Dependency teams should check lockfiles, CI build manifests and package caches for the named versions from source data, then rotate credentials if any affected package executed in a trusted build environment.
Why This Matters
The day’s work is not one patch queue. It spans exposed automation software, Linux host hardening, OT gateway checks, CI plugin hygiene and edge firewall review. That mix matters because attackers do not need the broadest vulnerability. They need the one reachable control plane that was missed.
Compared with yesterday, the lead has moved away from Windows KEV, LiteLLM and cPanel emergency work. Those items remain important where still unpatched, but they did not carry new evidence in this cycle.
- Recommended Actions
- Find internet-facing Qinglong panels, upgrade fixed releases, and hunt for .fullgc and file.551911.xyz indicators.

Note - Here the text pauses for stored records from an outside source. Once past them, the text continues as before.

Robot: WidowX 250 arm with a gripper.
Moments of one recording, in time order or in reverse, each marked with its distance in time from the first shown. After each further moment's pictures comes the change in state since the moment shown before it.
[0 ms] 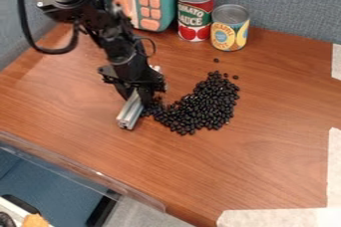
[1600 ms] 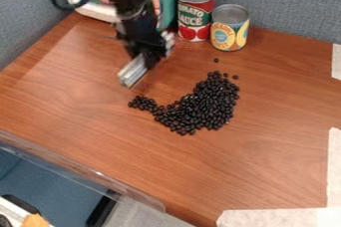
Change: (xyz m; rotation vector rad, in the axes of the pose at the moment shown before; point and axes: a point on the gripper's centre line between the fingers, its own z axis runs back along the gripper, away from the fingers) arm 0.065 0.043 0.013 0.046 -0.030 -0.211
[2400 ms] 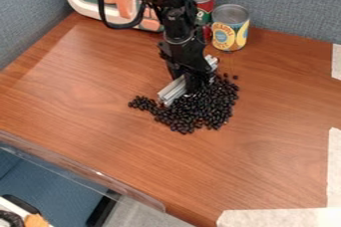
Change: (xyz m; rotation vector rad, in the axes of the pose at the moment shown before) arm 0.011 -0.098 -0.025 -0.070 0.051 -0.183
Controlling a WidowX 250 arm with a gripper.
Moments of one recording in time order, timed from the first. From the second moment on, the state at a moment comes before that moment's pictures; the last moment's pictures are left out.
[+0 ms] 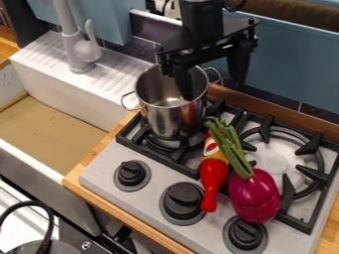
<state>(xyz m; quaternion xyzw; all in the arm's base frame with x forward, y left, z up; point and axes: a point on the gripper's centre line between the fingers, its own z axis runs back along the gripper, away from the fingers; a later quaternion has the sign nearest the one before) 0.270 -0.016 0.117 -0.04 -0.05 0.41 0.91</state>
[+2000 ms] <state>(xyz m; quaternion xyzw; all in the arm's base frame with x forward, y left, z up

- Prioritise CVE-2026-31431 checks on shared Linux hosts, CI runners, Kubernetes nodes and administrator jump boxes.
- Identify ABB AWIN Firmware 2.0-0 deployments and remove management access from routable networks.
- Compare Jenkins controller and plugin inventories against WID-SEC-2026-1320 and upstream plugin advisories.
- Reduce Windows RPC exposure whilst waiting for MSRC confirmation on WID-SEC-2026-1325.
- Confirm SonicWall SonicOS firmware levels and restrict exposed management and VPN surfaces.
- Continue routine patch triage for Chromium CVE-2026-6920 and CVE-2026-6919, Xen/Citrix XenServer CVE-2026-31788, cURL, FreeBSD, GnuTLS, Acronis, zuluCrypt, Wireshark and Protobuf PHP items.
All findings grounded in a13e intelligence sweeps through 05:00 UTC 01 May 2026.